▶ [Problem statement]
In the data below, find every line with the string "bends" and pull it out.

▶ [Given records]

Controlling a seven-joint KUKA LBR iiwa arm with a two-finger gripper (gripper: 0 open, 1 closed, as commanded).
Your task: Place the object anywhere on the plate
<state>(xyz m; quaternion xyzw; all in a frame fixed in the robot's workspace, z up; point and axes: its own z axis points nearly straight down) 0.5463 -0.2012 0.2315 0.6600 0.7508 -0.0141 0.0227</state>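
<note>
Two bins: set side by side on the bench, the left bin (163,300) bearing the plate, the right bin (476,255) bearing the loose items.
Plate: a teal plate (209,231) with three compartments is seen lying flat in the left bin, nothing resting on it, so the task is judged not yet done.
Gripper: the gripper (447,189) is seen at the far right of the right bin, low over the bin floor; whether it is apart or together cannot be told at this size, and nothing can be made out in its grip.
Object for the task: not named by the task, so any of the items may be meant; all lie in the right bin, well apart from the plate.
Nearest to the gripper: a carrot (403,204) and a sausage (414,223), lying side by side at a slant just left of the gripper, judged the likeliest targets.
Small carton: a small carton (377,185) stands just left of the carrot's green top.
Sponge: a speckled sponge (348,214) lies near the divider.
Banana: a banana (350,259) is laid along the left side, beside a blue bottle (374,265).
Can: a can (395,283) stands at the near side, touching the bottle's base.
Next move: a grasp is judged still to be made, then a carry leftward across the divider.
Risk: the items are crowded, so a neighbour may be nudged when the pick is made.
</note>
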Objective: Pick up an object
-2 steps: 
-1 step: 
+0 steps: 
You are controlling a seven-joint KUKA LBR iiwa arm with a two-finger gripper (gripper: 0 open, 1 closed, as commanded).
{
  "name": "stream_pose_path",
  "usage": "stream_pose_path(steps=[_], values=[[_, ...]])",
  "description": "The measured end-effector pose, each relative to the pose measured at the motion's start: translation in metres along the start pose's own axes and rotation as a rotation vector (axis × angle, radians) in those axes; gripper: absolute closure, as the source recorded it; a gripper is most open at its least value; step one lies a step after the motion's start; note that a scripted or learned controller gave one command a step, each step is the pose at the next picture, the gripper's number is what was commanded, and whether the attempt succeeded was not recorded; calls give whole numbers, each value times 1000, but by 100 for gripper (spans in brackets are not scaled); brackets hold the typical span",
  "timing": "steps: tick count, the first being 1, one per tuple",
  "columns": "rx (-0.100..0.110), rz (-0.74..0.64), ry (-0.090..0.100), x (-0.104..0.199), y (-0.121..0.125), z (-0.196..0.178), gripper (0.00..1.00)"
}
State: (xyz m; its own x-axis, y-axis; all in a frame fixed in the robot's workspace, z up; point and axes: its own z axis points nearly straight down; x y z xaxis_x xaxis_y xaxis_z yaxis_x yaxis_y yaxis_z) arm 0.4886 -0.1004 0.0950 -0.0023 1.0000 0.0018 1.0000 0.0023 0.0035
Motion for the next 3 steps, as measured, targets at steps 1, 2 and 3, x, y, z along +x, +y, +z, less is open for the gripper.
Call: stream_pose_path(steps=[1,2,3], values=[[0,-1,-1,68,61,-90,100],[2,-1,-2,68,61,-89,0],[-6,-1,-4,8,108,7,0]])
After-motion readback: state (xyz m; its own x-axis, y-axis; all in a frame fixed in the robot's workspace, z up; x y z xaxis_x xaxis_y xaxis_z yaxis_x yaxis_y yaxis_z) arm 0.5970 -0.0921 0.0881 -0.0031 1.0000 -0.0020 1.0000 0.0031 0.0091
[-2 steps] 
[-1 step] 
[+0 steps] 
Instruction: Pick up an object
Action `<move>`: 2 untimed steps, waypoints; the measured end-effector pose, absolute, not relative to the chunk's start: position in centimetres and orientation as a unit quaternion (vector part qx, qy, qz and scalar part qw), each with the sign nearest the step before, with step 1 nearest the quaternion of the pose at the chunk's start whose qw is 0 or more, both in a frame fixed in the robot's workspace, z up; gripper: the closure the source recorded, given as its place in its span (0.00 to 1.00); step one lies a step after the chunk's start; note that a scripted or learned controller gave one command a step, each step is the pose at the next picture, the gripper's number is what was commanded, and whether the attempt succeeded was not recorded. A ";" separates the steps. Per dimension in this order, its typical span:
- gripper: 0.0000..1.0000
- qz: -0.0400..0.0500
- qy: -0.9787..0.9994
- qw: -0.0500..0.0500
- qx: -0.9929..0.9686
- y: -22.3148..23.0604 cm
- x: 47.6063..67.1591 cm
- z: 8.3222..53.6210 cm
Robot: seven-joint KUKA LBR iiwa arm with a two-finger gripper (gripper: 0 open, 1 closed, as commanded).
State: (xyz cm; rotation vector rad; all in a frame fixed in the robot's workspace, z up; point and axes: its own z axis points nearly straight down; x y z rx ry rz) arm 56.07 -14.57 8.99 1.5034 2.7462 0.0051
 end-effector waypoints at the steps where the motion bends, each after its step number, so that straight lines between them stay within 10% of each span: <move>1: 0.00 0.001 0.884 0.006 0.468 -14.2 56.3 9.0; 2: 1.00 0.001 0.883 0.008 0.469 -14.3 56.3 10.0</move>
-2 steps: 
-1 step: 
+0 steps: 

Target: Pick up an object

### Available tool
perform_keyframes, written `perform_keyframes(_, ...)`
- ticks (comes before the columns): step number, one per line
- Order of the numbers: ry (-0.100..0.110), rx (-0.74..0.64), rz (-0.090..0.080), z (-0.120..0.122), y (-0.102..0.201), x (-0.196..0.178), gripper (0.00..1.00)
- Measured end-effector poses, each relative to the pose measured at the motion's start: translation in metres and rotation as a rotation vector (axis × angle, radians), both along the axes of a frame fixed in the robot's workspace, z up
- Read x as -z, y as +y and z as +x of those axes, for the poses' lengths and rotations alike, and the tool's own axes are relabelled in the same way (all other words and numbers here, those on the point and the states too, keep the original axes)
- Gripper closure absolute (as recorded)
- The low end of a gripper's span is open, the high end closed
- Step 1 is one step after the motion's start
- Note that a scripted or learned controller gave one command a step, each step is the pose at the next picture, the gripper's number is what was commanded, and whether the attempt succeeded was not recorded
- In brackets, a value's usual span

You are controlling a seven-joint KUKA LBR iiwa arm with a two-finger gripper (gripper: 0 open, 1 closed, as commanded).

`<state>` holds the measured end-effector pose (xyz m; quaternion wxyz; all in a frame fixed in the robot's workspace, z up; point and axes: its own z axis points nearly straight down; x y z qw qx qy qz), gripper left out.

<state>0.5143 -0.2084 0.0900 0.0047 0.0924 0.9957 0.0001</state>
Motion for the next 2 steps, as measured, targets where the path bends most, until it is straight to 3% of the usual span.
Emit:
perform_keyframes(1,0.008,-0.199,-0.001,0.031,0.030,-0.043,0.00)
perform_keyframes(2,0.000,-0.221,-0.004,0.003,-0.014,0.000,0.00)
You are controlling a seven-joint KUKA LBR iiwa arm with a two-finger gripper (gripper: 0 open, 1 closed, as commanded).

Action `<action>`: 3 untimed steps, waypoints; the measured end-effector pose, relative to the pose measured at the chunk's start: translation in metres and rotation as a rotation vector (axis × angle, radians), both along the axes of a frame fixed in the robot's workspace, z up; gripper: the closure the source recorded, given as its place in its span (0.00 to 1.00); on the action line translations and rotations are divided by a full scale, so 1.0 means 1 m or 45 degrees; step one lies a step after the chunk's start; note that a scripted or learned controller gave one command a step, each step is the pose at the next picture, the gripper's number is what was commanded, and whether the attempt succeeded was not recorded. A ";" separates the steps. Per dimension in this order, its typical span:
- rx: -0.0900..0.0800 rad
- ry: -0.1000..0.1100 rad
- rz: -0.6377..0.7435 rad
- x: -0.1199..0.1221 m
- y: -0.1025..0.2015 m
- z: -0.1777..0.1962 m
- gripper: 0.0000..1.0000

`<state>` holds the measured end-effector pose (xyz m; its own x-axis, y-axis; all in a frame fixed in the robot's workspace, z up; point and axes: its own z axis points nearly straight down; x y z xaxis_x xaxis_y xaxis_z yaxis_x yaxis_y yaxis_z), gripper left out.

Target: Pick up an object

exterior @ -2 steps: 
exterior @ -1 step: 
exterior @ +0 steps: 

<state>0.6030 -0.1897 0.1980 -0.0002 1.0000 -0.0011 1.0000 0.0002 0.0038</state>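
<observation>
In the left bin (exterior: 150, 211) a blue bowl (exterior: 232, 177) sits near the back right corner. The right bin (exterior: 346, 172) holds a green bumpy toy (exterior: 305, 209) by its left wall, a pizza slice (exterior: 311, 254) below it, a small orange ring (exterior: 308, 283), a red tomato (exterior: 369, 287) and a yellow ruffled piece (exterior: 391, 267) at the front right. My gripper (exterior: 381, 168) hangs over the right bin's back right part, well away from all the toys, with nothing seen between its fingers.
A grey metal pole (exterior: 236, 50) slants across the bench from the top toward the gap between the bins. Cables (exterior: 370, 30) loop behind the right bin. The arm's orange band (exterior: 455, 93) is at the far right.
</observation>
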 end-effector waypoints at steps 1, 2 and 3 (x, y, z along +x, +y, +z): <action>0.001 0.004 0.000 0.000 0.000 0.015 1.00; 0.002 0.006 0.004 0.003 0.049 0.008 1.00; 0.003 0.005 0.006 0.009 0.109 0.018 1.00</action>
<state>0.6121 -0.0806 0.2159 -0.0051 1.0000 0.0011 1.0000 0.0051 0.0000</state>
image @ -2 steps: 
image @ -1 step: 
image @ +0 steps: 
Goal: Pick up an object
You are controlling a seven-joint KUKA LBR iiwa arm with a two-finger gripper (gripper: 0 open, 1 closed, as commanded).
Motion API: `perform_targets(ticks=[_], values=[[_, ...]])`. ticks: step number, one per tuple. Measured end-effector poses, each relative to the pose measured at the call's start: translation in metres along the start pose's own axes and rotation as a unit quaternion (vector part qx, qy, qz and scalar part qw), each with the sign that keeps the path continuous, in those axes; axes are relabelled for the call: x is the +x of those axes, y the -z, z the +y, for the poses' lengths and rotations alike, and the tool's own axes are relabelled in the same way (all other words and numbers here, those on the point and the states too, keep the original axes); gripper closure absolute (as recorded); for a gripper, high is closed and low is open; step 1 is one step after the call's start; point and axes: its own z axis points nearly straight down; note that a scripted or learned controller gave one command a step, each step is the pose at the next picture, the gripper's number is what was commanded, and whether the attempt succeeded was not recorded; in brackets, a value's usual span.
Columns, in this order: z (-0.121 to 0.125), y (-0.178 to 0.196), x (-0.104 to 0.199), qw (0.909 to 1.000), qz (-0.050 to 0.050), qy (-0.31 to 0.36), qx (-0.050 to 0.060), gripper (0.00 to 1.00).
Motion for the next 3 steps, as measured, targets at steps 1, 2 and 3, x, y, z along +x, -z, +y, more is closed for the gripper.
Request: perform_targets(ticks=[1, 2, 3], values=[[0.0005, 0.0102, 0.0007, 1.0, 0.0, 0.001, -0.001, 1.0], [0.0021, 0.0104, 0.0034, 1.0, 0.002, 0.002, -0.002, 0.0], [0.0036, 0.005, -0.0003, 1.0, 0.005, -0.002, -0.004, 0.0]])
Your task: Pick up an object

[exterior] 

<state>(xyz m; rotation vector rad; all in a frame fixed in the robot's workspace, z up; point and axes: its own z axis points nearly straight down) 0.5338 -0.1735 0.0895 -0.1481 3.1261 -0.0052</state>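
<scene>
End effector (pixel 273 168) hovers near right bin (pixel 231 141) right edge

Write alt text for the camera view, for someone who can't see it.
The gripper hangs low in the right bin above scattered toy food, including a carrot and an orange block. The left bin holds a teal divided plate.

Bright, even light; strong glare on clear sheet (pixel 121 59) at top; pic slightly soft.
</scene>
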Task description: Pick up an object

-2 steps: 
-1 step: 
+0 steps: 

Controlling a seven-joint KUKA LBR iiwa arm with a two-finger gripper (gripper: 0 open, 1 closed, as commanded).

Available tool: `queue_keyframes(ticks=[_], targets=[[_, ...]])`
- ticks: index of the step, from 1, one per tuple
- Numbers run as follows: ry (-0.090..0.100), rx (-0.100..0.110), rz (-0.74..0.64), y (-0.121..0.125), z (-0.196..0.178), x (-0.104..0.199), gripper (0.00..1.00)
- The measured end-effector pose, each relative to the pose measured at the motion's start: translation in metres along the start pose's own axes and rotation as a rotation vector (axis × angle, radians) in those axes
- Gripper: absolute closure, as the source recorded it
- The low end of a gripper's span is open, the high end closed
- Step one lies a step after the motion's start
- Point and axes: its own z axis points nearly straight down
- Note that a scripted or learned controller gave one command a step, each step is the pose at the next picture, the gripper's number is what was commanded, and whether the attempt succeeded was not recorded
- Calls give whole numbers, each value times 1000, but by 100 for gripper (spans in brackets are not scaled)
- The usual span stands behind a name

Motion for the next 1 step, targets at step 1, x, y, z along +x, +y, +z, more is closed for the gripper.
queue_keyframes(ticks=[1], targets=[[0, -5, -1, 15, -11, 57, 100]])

▶ [Written answer]
 end-effector waypoints at the steps where the motion bends, each after its step number, so that straight lines between them stay within 10% of each span: <move>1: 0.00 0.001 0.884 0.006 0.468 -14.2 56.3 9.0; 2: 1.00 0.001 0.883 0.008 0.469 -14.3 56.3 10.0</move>
Motion for the next 2 steps, as measured, targets where the path bends most, until it is straight to 3% of the usual span.

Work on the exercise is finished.